Geeee…small things amuse my small mind.
But I am facinated by it!!!

Sorry you didn’t get it, Alan, but I think we’ve got a system here now. I’ll explain it to the Teeming Millions, and they’ll explain it to you.

We don’t even need a perfect vessel. We can use a cup of water heated in a microwave. Normally convection in heated water aids the process of boiling by circulating water past the nucleation sites. (On a stove, the water heats from the bottom up, and the differential in temp gives rise to convection.) In a microwave, however, the water heats up more or less uniformly, so it doesn’t always boil, and “superheating” can occur - the temp actually rises above 100 degrees C. Putting a spoonful of instant coffee into a cup of superheated water can cause it to come to an instant boil (lotsa nucleation sites), possibly splashing over the side of the cup and scalding you. I’m telling you this, Alan, because I worry about you and want to be sure you stay out of trouble

This reminds me of something I learned in college; not in class, but in the “Schlitz Beer School” (true!!!) that was conducted by the brewery of the same name for all the social chairmen of the fraternities. Schlitz wanted their product to be served correctly, so they had a slide show and Q&A sessions regarding beer trivia and serving do’s and don’ts.

Anyway, to get back to the thread topic, one of the things they demonstrated was that an unclean beer glass would exhibit a lot more streaming bubbles than one that was very clean. “Unclean glass” is a relative term; minute traces of soap from dishwashing would create a lot of streaming bubbles, whereas if you wet the inside of a glass, sprinkle salt on it and rub the inside of the glass with your finger and rinse it well, there will be a lot less streaming bubbles. They also warned against ever pouring milk into beer glasses; evidently, milk is very difficult to completely clean off of glass, and will produce hoards of bubbles.

Ahh, the joys of an advanced education…

TT

P.S. Anybody else remember the Schlitz Beer School?

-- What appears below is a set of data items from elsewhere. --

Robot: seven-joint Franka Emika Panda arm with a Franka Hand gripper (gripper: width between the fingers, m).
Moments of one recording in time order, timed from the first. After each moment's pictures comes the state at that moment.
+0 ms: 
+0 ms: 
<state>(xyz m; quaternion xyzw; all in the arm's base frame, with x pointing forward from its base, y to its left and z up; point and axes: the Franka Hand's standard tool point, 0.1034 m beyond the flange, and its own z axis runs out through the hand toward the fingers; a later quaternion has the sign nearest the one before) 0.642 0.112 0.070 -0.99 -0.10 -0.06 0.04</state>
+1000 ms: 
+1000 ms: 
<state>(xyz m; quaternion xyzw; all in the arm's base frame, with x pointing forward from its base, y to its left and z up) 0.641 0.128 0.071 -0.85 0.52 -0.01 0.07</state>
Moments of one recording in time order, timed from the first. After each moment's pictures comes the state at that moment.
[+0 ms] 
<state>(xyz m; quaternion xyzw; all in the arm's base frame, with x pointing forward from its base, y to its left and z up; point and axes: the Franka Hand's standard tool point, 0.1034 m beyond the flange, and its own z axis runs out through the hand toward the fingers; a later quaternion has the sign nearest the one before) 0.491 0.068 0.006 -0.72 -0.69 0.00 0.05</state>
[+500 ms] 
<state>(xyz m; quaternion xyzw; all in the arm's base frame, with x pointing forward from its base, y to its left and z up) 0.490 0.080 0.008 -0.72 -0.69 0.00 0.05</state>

While the early bird may get the worm,
it’s the second mouse that gets the cheese. --Dr. Ray Sheldrake

TT,
My understanding that the cleaning of glasses was especially important regarding head retention, which is a totally different effect. It is well known that detergents and milk and oils are pretty good at breaking up foams. So the reason you don’t want them on your glass is so that they do not mess with the head. In fact, one of the common ways to get the foam to go down (in case it is too obnoxious) is to rub the side of your nose and stick you finger in the beer. The oils from your face do an admirable job at breaking up foam.

TheDude

Wait, wait…

I’m trying to think of a time when beer foam would be more obnoxious than nose oil…


The overwhelming majority of people have more than the average (mean) number of legs. – E. Grebenik

Thank you Cecil and all.

I thought I would explain something why this facinates me. Coffee experts (buyers & tasters) use a system for tasting brewed coffee. They say that you need to submerse the grounds to get the full bouquet, flavor essence of coffee. Since I like the taste of coffee so much…that’s what I do…I boil a pot of water each morning and then dump the grounds in…I then filter it through a gold mesh filter ( I have used the same filter for 10 years still bright and shiny as the day I bought it). Some mornings in my pre-coffee stupor I would watch the water come to a boil wondering …what’s up with those streaming bubbles from the boiling points. Now I know…and my coffee Cecil…I put the grounds in before it comes to a boil so I won’t scalled myself…hehehe.